SUMMARY
The definite integral of the function \(\int\stackrel{tan(8)}{tan(1)}\frac{dx}{x^{2}+1}\) was incorrectly evaluated as 7. The correct evaluation involves recognizing that \(\tan^{-1}(tan(8))\) does not equal 8 due to the periodic nature of the tangent function, specifically that \(\tan^{-1}(tan(θ)) = θ\) only holds when \(-\frac{\pi}{2} < θ < \frac{\pi}{2}\). Therefore, the correct evaluation is \(\tan^{-1}(tan(8)) = 8 - 3\pi\) and \(\tan^{-1}(tan(1)) = 1\), leading to the correct result of \(8 - 3\pi - 1\).
PREREQUISITES
- Understanding of definite integrals
- Familiarity with trigonometric functions and their properties
- Knowledge of the inverse tangent function, \(\tan^{-1}(x)\)

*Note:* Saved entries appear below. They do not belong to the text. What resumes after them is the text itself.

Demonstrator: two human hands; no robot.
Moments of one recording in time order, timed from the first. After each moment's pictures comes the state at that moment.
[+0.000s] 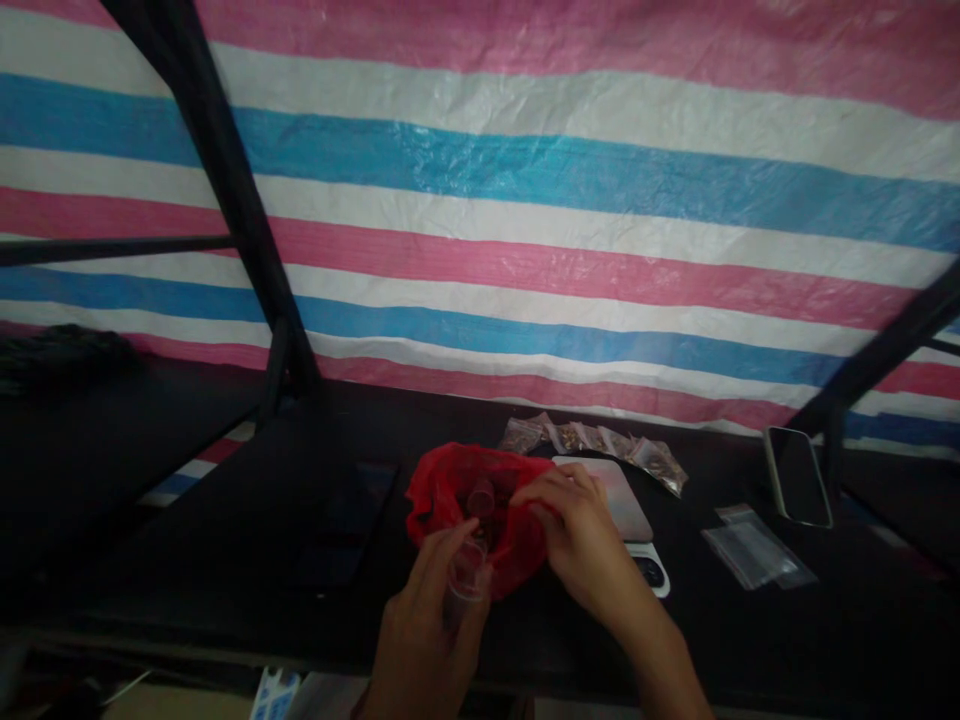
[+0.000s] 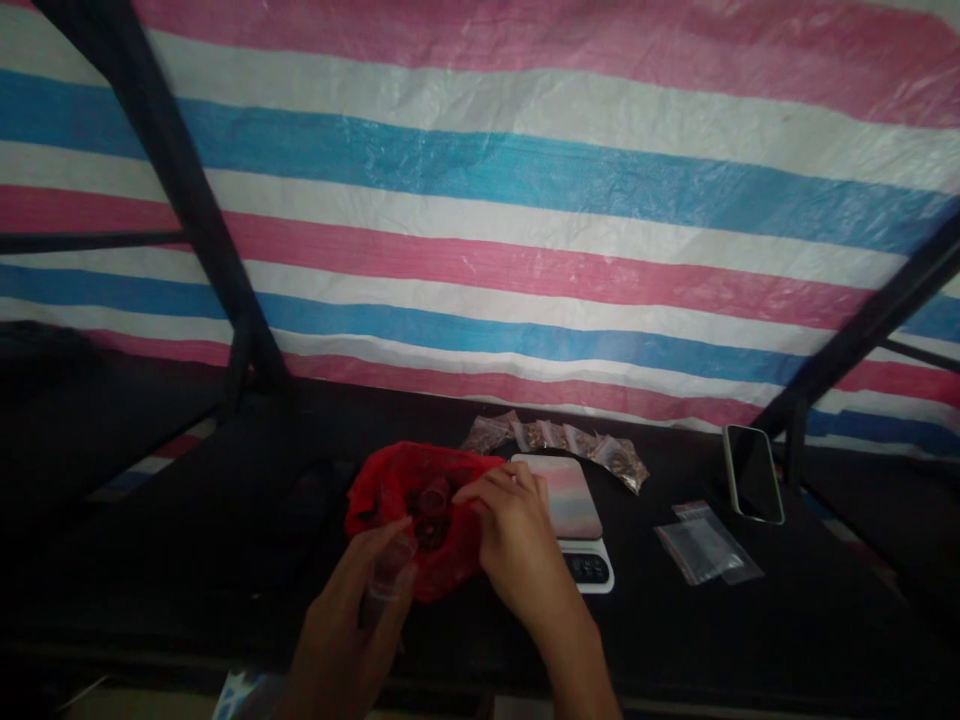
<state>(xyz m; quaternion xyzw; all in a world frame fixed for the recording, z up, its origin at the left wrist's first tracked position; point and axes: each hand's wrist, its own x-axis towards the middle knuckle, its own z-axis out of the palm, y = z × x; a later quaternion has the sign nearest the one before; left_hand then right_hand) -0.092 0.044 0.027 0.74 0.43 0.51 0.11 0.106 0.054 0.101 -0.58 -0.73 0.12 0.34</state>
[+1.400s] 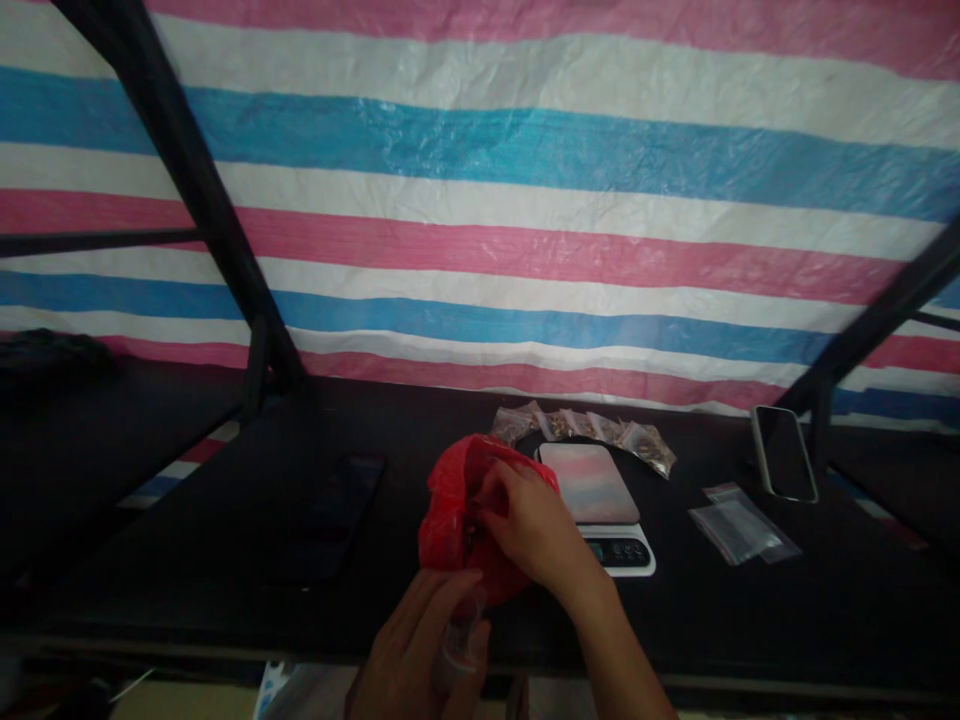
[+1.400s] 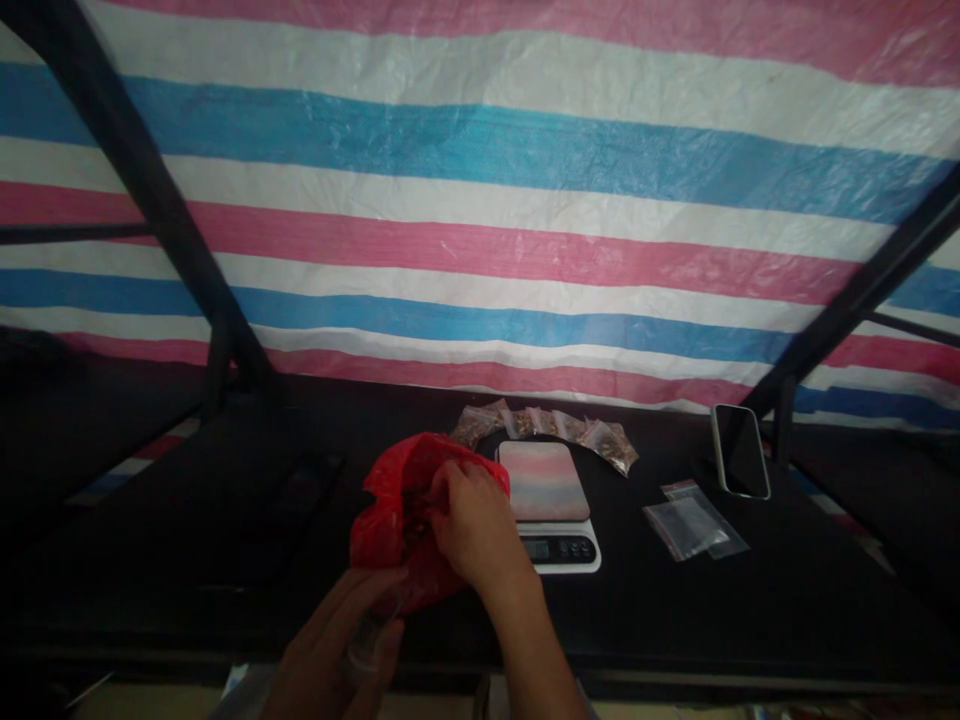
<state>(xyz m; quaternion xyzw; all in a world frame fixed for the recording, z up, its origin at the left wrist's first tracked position) -0.100 0.022 0.023 0.81 0.35 0.47 0.00 0.084 0.076 0.086 -0.65 -0.69 0.18 0.24</state>
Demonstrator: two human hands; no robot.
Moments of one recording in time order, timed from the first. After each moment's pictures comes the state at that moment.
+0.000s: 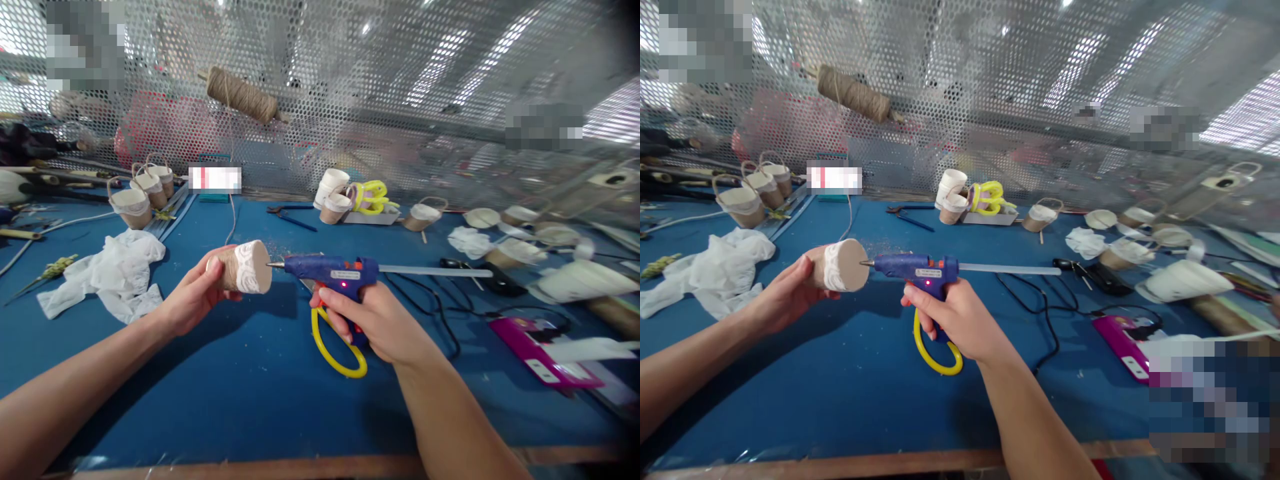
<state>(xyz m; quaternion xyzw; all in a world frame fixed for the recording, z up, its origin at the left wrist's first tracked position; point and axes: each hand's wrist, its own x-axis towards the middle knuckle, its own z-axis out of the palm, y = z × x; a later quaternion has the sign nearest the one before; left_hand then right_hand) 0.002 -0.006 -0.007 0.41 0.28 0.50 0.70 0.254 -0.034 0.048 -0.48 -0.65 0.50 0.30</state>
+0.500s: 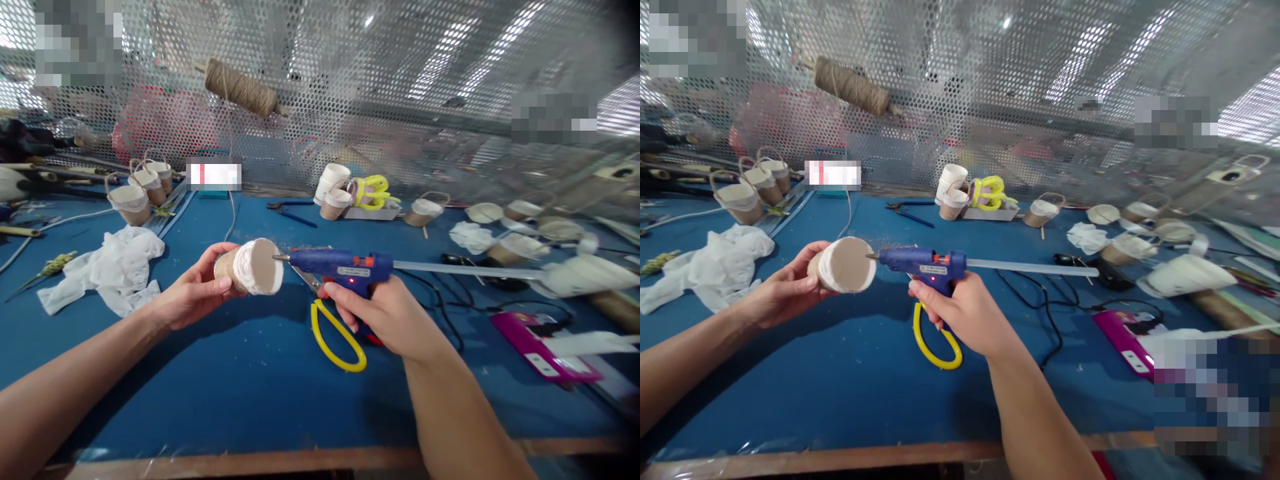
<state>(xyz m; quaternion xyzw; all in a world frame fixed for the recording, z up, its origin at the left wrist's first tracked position) -0.001 -0.007 -0.004 0.42 0.20 0.47 0.75 0.259 -0.035 0.055 -0.55 -0.67 0.39 0.30</state>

- Proficiency in LaTeX for mathematical typesetting
NEXT STEPS
- Study the properties of the inverse tangent function, particularly its range and periodicity
- Learn about evaluating definite integrals involving trigonometric functions
- Explore LaTeX documentation for advanced mathematical typesetting techniques
- Review the concept of periodic functions and their implications in calculus
USEFUL FOR
Students studying calculus, particularly those focusing on integration techniques, as well as educators seeking to clarify the evaluation of definite integrals involving trigonometric functions.